More knowledge needed
Previous research has shown that postoperative anti-TNF therapy can effectively decrease CD recurrence.
“While it didn’t meet its primary endpoint of reducing clinical recurrence, a large prospective study (PREVENT) showed significantly reduced endoscopic recurrence in patients who were randomized to receive infliximab versus no therapy postoperatively,” Dr. Cohen says. He notes that other studies such as POCER have explored the use of adalimumab among this patient population.
However, further study is needed, especially when it comes to the efficacy of other biologic therapies as well as optimal timing of postoperative therapy initiation. To fill this knowledge gap, Dr. Cohen and colleagues initiated the current study, which aimed to compare biologic types and timing for the prevention of postoperative recurrence among adult CD patients after ileocecal resection.
The retrospective cohort study included 1,018 CD patients in two large hospital systems who underwent ileocecal resection between 2009 and 2020. Most participants were female (51.4%). Median age at surgery was 35 years. Additionally, 21.1% were active smokers, 93.8% had stricturing and/or penetrating CD and 49.5% had a prior resection.
Among patients who received a postoperative biologic in the 12 weeks following ileocecal resection (n=273, 26.8%), the majority were administered an anti-TNF agent (80.2%). The others were treated with ustekinumab, an interleukin-12 and -23 antagonist (n=28, 10.3%) and vedolizumab, an integrin receptor antagonist (n=26, 9.5%).
Ninety-three patients (34.1%) received postoperative biologic prophylaxis within four weeks after ileocecal resection while 180 patients (65.9%) were administered the treatment between 4 and 12 weeks after surgery.
The reduced risk of postoperative CD recurrence associated with early anti-TNF therapy that the researchers observed remained even after adjusting for known recurrence factors such as perioperative smoking, age at surgery, prior CD resections, perianal involvement and preoperative anti-TNF exposure.
Treatment with vedolizumab or ustekinumab within four weeks following ileocecal resection was not associated with a reduction in postoperative CD recurrence compared with no prophylaxis, the researchers found.

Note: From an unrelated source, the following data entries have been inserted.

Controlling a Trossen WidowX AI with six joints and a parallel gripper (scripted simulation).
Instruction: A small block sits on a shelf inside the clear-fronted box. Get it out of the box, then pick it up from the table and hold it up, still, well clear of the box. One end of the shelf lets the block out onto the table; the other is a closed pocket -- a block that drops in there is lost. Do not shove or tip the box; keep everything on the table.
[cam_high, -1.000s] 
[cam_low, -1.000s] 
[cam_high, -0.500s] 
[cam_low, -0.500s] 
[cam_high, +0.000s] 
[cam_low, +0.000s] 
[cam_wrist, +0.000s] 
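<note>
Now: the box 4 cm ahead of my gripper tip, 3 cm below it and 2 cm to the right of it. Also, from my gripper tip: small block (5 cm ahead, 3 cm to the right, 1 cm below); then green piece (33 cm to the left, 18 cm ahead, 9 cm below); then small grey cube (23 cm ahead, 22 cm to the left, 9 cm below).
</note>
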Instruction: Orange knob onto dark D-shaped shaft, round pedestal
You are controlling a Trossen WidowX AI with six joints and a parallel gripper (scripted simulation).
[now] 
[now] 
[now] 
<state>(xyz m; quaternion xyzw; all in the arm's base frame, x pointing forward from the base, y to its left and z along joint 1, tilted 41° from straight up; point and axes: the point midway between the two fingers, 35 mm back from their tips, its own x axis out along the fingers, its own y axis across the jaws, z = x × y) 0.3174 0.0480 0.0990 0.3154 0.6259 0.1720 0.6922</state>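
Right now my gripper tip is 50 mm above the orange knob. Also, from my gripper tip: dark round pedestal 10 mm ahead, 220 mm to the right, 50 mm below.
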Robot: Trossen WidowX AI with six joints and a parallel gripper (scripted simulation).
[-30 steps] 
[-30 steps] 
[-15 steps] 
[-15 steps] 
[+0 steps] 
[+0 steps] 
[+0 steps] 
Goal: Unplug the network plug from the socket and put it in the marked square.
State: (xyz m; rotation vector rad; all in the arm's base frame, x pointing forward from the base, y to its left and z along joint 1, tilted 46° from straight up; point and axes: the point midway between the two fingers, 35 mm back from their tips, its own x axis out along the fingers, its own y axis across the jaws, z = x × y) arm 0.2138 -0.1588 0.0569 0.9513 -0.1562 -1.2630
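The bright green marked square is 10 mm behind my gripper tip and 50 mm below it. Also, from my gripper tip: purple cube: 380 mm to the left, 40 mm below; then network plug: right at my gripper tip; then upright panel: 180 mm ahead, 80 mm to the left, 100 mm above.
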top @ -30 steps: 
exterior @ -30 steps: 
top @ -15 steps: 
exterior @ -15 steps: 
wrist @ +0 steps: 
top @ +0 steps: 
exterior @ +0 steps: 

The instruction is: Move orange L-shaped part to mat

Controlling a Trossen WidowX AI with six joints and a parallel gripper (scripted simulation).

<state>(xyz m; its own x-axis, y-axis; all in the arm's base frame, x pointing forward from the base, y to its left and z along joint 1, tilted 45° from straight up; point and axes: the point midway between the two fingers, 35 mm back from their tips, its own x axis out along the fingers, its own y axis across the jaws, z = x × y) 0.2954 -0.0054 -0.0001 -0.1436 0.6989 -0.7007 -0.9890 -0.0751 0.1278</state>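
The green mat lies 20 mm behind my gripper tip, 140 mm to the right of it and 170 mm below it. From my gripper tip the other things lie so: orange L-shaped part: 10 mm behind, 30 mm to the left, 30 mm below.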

However, Dr. Cohen cautions against drawing conclusions based on that finding due to the small size of the vedolizumab and ustekinumab cohorts. Outcomes from other studies suggest those agents can be effective during the postoperative period, he says.
Lessons from the research
“The key takeaway is to start prophylaxis as early as possible after surgery, which makes sense given what we know about how early histologic changes can occur,” Dr. Cohen say. “In terms of the specific therapy, we still need to increase our understanding and gather more data about the use of these agents.
“Another important point to consider is that, as new agents become available, they are often used in refractory patients, so we are dealing a population that tends not to respond,” he adds. “Now that these drugs have been available for a number of years, we are beginning to see them used as more early-line therapies. It is important to acknowledge this and account for it as best as possible in the research we do.”
Moving forward, Dr. Cohen and his colleagues emphasize the need for further investigation, including prospective trials, to confirm their findings.
“We need to identify high-risk patients and learn more about the appropriate strategies to effectively prevent disease postoperatively,” he says, “It is going to require a combination of real-world experience studies like what we’re trying to do with our multicenter cohort, as well as prospective studies applying the knowledge we gained from retrospective studies.”